= Moyra McDill =

Canadian mechanical engineer

Jennifer Moyra Jeane McDill is a Canadian mechanical engineer and a professor emerita in the Department of Mechanical and Aerospace Engineering at Carleton University. Her research has involved thermomechanical analysis using the finite element method, with applications including welding and robotics.

==Education and career==
McDill is originally from South Ottawa, one of four children of a science teacher and a military mechanical engineer. Her favorite childhood toy was a construction excavator. She was a student at Merivale High School in Ottawa, and has a bachelor's degree, master's degree, and Ph.D. from Carleton University. Between the master's degree and the doctorate, she worked in eastern and central Canada as an engineering analyst; after the doctorate, she continued at Carleton as a faculty member. At Carleton, she was the first woman to earn a doctorate in mechanical engineering, the first woman on the mechanical engineering faculty, and the first woman to become a full professor of mechanical engineering.

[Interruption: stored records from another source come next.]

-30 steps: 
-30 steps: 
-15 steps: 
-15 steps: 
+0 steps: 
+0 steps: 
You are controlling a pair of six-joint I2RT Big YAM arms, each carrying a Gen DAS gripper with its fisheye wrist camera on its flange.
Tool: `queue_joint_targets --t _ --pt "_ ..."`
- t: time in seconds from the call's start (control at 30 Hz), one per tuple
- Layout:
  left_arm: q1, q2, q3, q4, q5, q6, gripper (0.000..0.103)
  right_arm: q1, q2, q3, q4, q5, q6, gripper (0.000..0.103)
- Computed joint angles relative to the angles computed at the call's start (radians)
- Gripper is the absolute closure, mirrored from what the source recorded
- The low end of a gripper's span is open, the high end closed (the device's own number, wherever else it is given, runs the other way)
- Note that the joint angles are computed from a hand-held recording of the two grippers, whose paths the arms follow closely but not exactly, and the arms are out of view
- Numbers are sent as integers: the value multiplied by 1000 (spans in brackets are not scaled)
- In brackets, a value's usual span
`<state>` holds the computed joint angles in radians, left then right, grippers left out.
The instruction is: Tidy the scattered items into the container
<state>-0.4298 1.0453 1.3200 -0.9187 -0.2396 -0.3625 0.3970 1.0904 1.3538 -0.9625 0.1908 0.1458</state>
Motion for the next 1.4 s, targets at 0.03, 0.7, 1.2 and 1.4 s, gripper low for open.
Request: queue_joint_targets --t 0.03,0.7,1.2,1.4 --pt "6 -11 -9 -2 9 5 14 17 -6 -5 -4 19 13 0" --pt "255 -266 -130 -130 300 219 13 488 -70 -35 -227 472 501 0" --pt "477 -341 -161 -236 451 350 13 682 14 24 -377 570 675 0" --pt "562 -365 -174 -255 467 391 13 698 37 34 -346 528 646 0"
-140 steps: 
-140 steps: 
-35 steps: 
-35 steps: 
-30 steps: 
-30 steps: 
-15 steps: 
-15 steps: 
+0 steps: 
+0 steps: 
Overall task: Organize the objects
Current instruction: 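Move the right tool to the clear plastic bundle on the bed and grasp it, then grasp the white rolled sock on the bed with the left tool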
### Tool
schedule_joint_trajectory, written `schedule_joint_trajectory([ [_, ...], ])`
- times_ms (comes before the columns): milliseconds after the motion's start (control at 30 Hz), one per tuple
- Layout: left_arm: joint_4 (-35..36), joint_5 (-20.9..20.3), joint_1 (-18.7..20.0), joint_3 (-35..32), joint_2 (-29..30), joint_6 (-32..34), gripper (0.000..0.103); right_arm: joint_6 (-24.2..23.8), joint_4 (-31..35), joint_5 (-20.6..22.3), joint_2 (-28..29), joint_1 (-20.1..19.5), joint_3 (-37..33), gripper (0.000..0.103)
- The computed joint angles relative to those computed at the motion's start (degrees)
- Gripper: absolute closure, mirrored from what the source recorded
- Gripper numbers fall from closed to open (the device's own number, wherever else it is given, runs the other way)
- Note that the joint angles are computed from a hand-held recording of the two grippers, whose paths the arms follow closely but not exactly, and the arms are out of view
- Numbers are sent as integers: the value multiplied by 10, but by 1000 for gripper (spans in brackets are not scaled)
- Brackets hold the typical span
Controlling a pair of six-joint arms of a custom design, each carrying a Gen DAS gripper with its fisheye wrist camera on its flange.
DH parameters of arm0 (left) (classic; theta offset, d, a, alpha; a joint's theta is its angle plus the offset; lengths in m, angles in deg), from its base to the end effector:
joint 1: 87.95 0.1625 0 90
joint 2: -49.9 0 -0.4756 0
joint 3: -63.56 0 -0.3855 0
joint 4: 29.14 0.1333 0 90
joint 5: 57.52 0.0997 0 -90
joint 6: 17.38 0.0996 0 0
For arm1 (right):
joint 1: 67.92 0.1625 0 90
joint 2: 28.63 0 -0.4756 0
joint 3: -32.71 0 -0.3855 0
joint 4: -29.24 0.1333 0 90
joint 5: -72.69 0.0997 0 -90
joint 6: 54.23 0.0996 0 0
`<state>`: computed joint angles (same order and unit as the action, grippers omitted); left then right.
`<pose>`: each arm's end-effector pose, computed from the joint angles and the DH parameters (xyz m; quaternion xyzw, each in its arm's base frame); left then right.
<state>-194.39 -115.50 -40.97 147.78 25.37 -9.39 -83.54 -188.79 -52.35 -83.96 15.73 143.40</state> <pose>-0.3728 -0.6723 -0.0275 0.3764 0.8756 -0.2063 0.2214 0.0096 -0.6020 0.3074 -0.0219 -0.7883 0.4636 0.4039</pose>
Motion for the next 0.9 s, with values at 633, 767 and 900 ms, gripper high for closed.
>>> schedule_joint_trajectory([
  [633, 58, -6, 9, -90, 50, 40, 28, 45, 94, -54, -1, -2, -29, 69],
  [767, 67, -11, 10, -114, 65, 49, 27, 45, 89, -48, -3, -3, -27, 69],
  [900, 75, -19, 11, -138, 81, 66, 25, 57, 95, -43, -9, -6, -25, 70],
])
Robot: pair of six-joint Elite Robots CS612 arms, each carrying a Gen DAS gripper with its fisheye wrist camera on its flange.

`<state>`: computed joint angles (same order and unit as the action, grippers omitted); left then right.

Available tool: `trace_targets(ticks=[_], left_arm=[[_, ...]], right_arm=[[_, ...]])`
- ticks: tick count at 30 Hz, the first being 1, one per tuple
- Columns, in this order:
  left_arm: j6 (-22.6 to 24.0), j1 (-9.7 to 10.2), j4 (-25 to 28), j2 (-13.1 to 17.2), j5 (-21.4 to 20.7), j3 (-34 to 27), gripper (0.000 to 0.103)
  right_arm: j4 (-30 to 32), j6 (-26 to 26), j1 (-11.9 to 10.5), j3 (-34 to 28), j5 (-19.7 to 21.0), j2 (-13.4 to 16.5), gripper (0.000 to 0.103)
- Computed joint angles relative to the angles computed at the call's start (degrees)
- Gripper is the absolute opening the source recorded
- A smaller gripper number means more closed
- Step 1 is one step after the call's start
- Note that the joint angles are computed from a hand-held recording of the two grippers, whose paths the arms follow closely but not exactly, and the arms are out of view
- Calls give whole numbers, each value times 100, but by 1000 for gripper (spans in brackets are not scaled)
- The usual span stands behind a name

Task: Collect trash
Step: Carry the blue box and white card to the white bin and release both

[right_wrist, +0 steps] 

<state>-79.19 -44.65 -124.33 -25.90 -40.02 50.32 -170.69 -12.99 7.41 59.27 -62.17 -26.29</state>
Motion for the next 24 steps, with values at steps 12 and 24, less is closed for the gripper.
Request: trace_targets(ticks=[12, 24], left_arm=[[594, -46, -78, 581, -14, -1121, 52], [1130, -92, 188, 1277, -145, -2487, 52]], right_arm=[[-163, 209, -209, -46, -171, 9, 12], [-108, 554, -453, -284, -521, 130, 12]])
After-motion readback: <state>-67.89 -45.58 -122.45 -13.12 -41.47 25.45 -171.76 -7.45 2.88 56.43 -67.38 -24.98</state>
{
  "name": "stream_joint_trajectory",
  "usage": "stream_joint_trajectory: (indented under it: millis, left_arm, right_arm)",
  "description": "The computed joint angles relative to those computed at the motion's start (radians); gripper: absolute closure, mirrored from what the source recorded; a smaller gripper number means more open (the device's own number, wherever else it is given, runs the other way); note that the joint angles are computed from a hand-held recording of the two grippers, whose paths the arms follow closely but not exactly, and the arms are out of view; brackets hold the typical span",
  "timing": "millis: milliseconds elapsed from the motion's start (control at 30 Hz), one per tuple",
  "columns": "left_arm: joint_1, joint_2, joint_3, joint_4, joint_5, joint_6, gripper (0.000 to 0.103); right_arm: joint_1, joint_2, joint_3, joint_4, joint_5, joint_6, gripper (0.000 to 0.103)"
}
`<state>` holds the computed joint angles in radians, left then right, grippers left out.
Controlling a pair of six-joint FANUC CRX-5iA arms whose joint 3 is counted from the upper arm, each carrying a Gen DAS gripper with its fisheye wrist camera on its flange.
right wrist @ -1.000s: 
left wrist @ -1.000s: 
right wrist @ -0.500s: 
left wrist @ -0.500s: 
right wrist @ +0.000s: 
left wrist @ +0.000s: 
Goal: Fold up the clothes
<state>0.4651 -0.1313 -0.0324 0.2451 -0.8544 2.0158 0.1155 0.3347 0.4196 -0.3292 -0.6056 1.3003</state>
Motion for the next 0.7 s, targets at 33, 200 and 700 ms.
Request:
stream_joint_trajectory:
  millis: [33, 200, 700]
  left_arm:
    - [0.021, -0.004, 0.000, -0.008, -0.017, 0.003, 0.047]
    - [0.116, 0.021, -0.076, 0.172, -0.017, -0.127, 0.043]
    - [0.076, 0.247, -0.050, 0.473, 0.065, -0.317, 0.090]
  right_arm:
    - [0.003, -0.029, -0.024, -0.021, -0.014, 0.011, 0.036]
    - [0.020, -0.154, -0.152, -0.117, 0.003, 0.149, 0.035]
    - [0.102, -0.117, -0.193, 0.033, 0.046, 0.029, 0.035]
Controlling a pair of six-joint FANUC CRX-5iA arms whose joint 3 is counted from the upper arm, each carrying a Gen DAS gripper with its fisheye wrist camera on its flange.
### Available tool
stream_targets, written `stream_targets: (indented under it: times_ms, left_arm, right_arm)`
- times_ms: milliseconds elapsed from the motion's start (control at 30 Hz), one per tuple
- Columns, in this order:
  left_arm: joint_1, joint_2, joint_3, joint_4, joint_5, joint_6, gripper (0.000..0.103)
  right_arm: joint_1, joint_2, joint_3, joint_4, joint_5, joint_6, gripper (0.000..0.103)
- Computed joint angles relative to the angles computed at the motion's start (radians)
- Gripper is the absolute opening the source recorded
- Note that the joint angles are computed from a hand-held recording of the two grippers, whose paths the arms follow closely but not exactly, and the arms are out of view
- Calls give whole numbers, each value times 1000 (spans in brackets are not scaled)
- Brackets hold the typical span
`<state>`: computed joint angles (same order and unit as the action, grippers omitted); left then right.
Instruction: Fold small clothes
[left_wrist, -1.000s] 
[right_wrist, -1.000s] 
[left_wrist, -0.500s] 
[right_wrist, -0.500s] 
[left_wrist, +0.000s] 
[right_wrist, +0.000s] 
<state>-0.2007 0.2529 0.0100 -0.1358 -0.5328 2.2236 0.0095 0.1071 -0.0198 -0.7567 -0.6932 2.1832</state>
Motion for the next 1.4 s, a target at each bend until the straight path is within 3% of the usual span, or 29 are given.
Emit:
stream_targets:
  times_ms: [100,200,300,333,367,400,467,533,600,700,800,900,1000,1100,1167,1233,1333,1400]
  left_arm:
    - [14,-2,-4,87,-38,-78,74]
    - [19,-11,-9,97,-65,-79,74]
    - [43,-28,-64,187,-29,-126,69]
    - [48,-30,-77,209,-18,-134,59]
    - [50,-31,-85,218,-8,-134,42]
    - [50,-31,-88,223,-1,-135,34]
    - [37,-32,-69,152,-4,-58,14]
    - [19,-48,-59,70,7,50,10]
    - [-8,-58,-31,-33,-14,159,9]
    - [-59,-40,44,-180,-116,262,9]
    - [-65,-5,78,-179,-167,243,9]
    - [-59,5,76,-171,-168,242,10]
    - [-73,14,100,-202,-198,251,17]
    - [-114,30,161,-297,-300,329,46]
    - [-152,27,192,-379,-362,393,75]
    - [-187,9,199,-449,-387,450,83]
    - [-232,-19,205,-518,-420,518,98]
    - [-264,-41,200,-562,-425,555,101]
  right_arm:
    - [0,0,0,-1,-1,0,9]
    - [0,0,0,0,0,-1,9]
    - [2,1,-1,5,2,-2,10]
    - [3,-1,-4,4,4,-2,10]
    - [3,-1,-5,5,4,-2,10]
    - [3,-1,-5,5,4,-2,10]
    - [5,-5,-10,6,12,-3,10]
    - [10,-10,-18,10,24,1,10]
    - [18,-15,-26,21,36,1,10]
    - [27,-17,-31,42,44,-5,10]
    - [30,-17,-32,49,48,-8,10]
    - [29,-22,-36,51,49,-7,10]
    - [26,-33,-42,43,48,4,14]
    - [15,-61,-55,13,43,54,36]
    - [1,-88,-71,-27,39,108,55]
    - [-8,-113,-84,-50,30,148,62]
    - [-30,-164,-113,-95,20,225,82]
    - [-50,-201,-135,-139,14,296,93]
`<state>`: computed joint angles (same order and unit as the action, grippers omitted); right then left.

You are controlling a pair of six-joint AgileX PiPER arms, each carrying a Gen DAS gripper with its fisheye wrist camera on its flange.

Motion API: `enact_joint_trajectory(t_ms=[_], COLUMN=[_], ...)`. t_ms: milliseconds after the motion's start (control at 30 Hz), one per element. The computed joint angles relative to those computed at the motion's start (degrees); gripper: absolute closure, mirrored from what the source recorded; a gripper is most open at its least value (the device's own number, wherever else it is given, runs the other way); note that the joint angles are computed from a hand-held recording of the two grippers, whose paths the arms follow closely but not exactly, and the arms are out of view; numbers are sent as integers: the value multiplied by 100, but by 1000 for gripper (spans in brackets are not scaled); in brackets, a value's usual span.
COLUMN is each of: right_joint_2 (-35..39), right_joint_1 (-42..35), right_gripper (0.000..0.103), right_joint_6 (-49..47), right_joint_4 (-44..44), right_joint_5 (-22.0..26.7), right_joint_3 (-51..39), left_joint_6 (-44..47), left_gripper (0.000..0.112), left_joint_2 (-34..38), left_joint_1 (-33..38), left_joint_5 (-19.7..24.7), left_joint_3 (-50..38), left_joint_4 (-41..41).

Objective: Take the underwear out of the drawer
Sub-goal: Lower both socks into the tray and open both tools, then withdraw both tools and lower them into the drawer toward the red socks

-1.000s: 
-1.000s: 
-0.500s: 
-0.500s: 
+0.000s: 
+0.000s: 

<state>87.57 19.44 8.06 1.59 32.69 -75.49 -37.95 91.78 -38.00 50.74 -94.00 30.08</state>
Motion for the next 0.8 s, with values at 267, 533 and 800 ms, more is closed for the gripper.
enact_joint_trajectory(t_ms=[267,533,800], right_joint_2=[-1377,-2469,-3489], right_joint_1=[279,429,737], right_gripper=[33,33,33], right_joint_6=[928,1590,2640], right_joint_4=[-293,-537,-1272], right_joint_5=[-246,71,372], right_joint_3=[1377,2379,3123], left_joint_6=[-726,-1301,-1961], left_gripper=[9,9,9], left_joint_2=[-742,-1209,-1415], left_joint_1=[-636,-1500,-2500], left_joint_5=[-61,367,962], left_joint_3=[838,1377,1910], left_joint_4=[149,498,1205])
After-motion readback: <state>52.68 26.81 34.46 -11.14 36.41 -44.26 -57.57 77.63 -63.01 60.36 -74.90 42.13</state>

She served as a commissioner of the Canadian Nuclear Safety Commission from 2002 to 2015, and as Doktorandombud (ombudsperson for the doctoral students) at the Chalmers University of Technology in Sweden from 2015 to 2022.

==Recognition==
McDill is a Fellow of the Canadian Academy of Engineering.

She was a 2009 recipient of the Engineering Medal of the Ontario Society of Professional Engineers.

==Personal life==
McDill was married to Alan Sinclair Oddy, a mechanical engineer and one of McDill's research collaborators, whom she met as a laboratory partner in her first year at Carleton; they had three children. He died in 2001, at age 44, of brain cancer. McDill published a memoir of her experiences with her husband's cancer, When Cancer Entered Our Family: How We Lived, Laughed, Cried and Survived (Novalis Publishing, 2007).

In 2011 she remarried a widowed Swedish professor and moved to Sweden.